TASK TO CARRY OUT
If an entry contains a picture, leave the picture out and reproduce everything else in the records below exactly.

RECORDS SUPPLIED
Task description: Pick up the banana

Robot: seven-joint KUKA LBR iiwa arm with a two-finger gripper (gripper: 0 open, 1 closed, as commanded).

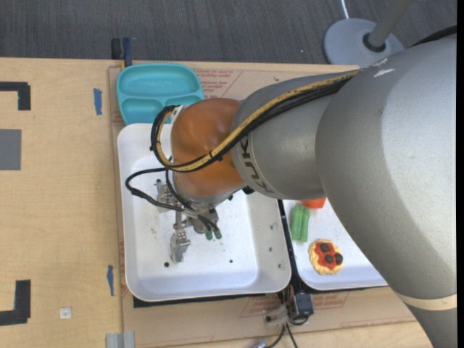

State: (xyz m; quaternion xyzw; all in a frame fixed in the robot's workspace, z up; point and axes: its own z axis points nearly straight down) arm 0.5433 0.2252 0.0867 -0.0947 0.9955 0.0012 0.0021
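Over the left white bin, a shallow glossy plastic tray with rounded corners: the grey arm, smooth and bulky, with its orange band and looped black cables, carrying the metal gripper low above the bin floor; whether its fingers are parted or closed cannot be told, and nothing shows between them. In the right bin: a green block-shaped item, a small orange piece, a round pizza-like toy; the banana cannot be made out. Behind the left bin: a turquoise divided plate.
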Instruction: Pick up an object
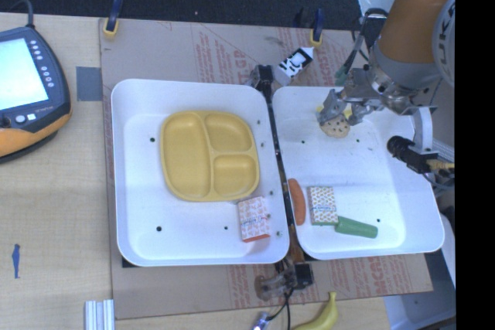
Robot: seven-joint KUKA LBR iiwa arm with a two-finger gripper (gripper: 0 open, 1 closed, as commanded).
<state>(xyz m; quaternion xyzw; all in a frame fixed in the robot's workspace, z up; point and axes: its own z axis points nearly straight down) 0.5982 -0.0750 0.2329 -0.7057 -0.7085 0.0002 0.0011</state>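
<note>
My gripper hangs low over the far part of the right bin, on the grey arm with the orange band that comes in from the right. A round tan cookie-like piece lies directly under the gripper's tip, partly covered by it; I cannot tell whether they touch. Near the right bin's front edge lie an orange carrot-like stick, a patterned white packet and a green piece. The left bin holds a yellow divided plate and a small red-and-white carton.
A teach pendant rests on the bench at the far left. In front of the bins lies a banana, beside a clamp. A black-and-white tag sits behind the bins, and a black arm part overhangs the right bin's right side.
</note>
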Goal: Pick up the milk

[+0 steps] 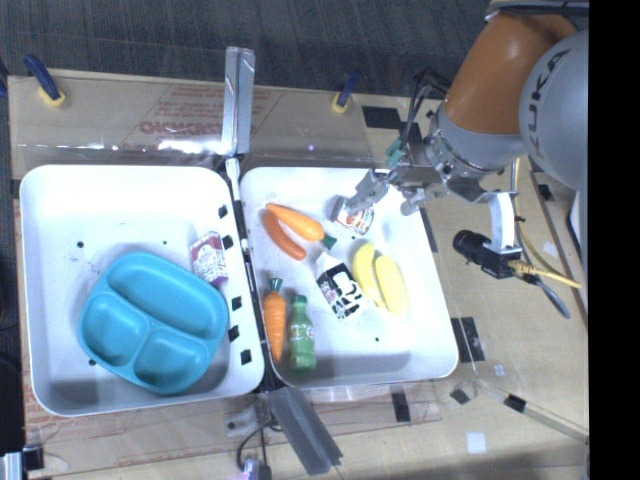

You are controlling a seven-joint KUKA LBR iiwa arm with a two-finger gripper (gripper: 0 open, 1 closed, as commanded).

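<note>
The milk (pixel 340 290) is a small white carton with black cow patches. It lies on its side in the middle of the right bin (pixel 430 348), between a carrot-like orange piece and a yellow banana. My gripper (pixel 390 196) hangs over the bin's far right corner, well behind the carton and apart from it. Its two fingers stand apart with nothing between them. A small grey and red can (pixel 352 214) sits just under the left fingertip.
The right bin also holds an orange sausage-like piece (pixel 292 228), a banana (pixel 385 280), a carrot (pixel 275 320) and a green bottle (pixel 301 334). The left bin (pixel 40 228) holds a blue divided plate (pixel 152 320) and a small pink packet (pixel 208 257).
</note>
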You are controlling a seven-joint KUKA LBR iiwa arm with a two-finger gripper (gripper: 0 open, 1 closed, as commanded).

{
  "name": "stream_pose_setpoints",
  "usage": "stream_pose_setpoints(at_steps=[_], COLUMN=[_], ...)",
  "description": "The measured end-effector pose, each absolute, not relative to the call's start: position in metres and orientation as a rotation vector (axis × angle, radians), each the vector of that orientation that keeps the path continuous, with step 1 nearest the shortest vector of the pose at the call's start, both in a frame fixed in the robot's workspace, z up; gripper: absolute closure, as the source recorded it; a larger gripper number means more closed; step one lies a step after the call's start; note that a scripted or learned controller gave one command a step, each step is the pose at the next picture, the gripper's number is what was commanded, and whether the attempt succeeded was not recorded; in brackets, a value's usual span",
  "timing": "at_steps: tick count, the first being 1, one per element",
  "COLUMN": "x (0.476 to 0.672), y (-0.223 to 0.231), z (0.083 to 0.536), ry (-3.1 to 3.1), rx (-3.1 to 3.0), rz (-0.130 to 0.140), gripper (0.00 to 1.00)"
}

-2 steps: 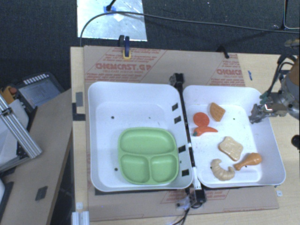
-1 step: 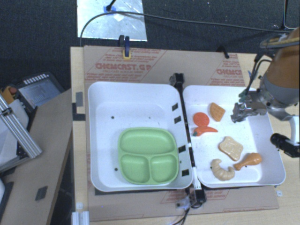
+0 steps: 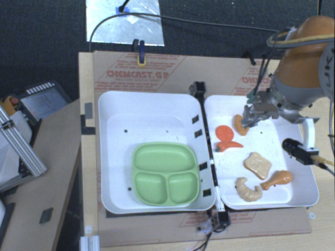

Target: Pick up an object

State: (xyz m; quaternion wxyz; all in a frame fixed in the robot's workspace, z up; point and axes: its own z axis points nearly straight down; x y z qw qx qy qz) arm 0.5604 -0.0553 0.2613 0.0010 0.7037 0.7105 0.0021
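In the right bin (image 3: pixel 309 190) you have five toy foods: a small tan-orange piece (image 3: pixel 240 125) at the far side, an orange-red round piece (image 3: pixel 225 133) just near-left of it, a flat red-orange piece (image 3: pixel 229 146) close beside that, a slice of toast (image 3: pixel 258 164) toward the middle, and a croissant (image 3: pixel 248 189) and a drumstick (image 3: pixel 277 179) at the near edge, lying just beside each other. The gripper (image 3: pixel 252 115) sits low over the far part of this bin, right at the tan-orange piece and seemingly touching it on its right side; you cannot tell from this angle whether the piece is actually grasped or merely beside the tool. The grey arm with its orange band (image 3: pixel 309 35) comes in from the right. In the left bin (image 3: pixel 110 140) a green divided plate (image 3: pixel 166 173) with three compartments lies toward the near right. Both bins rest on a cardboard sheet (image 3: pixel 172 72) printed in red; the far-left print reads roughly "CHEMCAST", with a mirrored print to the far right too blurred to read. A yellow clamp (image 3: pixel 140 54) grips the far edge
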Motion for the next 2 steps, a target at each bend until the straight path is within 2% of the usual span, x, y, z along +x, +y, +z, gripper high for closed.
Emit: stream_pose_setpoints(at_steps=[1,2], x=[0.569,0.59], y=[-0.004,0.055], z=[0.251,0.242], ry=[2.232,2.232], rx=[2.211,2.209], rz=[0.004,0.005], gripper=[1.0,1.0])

TASK ANSWER
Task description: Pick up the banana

Robot: seven-joint KUKA LBR iiwa arm with a two-finger gripper (gripper: 0 open, 1 closed, as commanded).


State: (xyz m; quaternion xyzw; all in a frame fixed in the robot's workspace, z up; point and axes: its own z axis points nearly straight down) arm 0.5433 0.2252 0.0867 -0.0947 0.9955 0.0012 0.0021
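Over the left white bin, a shallow glossy plastic tray with rounded corners: the grey arm, smooth and bulky, with its orange band and looped black cables, carrying the metal gripper low above the bin floor; whether its fingers are parted or closed cannot be told, and nothing shows between them. In the right bin: a green block-shaped item, a small orange piece, a round pizza-like toy; the banana cannot be made out. Behind the left bin: a turquoise divided plate.
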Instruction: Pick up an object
Robot: seven-joint KUKA LBR iiwa arm with a two-finger gripper (gripper: 0 open, 1 closed, as commanded).
<state>(xyz m; quaternion xyzw; all in a frame fixed in the robot's workspace, z up; point and axes: its own z axis points nearly straight down) 0.5982 -0.0750 0.2329 -0.7057 -0.7085 0.0002 0.0011</state>
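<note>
My gripper hangs low over the far part of the right bin, on the grey arm with the orange band that comes in from the right. A round tan cookie-like piece lies directly under the gripper's tip, partly covered by it; I cannot tell whether they touch. Near the right bin's front edge lie an orange carrot-like stick, a patterned white packet and a green piece. The left bin holds a yellow divided plate and a small red-and-white carton.
A teach pendant rests on the bench at the far left. In front of the bins lies a banana, beside a clamp. A black-and-white tag sits behind the bins, and a black arm part overhangs the right bin's right side.
</note>
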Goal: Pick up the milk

[+0 steps] 

You are controlling a seven-joint KUKA LBR iiwa arm with a two-finger gripper (gripper: 0 open, 1 closed, as commanded).

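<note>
The milk (pixel 340 290) is a small white carton with black cow patches. It lies on its side in the middle of the right bin (pixel 430 348), between a carrot-like orange piece and a yellow banana. My gripper (pixel 390 196) hangs over the bin's far right corner, well behind the carton and apart from it. Its two fingers stand apart with nothing between them. A small grey and red can (pixel 352 214) sits just under the left fingertip.
The right bin also holds an orange sausage-like piece (pixel 292 228), a banana (pixel 385 280), a carrot (pixel 275 320) and a green bottle (pixel 301 334). The left bin (pixel 40 228) holds a blue divided plate (pixel 152 320) and a small pink packet (pixel 208 257).
</note>
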You are controlling a seven-joint KUKA LBR iiwa arm with a two-finger gripper (gripper: 0 open, 1 closed, as commanded).

{
  "name": "stream_pose_setpoints",
  "usage": "stream_pose_setpoints(at_steps=[_], COLUMN=[_], ...)",
  "description": "The measured end-effector pose, each absolute, not relative to the call's start: position in metres and orientation as a rotation vector (axis × angle, radians), each the vector of that orientation that keeps the path continuous, with step 1 nearest the shortest vector of the pose at the call's start, both in a frame fixed in the robot's workspace, z up; gripper: absolute closure, as the source recorded it; a larger gripper number means more closed; step one lies a step after the call's start; note that a scripted or learned controller gave one command a step, each step is the pose at the next picture, the gripper's number is what was commanded, and whether the attempt succeeded was not recorded; in brackets, a value's usual span",
  "timing": "at_steps: tick count, the first being 1, one per element",
  "COLUMN": "x (0.476 to 0.672), y (-0.223 to 0.231), z (0.083 to 0.536), ry (-3.1 to 3.1), rx (-3.1 to 3.0), rz (-0.130 to 0.140), gripper (0.00 to 1.00)"
}

-2 steps: 
-1 step: 
+0 steps: 

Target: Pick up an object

State: (xyz m; quaternion wxyz; all in a frame fixed in the robot's workspace, z up; point and axes: its own z axis points nearly straight down; x y z qw qx qy qz) arm 0.5604 -0.0553 0.2613 0.0010 0.7037 0.7105 0.0021
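In the right bin (image 3: pixel 309 190) you have five toy foods: a small tan-orange piece (image 3: pixel 240 125) at the far side, an orange-red round piece (image 3: pixel 225 133) just near-left of it, a flat red-orange piece (image 3: pixel 229 146) close beside that, a slice of toast (image 3: pixel 258 164) toward the middle, and a croissant (image 3: pixel 248 189) and a drumstick (image 3: pixel 277 179) at the near edge, lying just beside each other. The gripper (image 3: pixel 252 115) sits low over the far part of this bin, right at the tan-orange piece and seemingly touching it on its right side; you cannot tell from this angle whether the piece is actually grasped or merely beside the tool. The grey arm with its orange band (image 3: pixel 309 35) comes in from the right. In the left bin (image 3: pixel 110 140) a green divided plate (image 3: pixel 166 173) with three compartments lies toward the near right. Both bins rest on a cardboard sheet (image 3: pixel 172 72) printed in red; the far-left print reads roughly "CHEMCAST", with a mirrored print to the far right too blurred to read. A yellow clamp (image 3: pixel 140 54) grips the far edge
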Motion for the next 2 steps, a target at each bend until the straight path is within 2% of the usual span, x, y, z along +x, +y, +z, gripper high for closed.
Emit: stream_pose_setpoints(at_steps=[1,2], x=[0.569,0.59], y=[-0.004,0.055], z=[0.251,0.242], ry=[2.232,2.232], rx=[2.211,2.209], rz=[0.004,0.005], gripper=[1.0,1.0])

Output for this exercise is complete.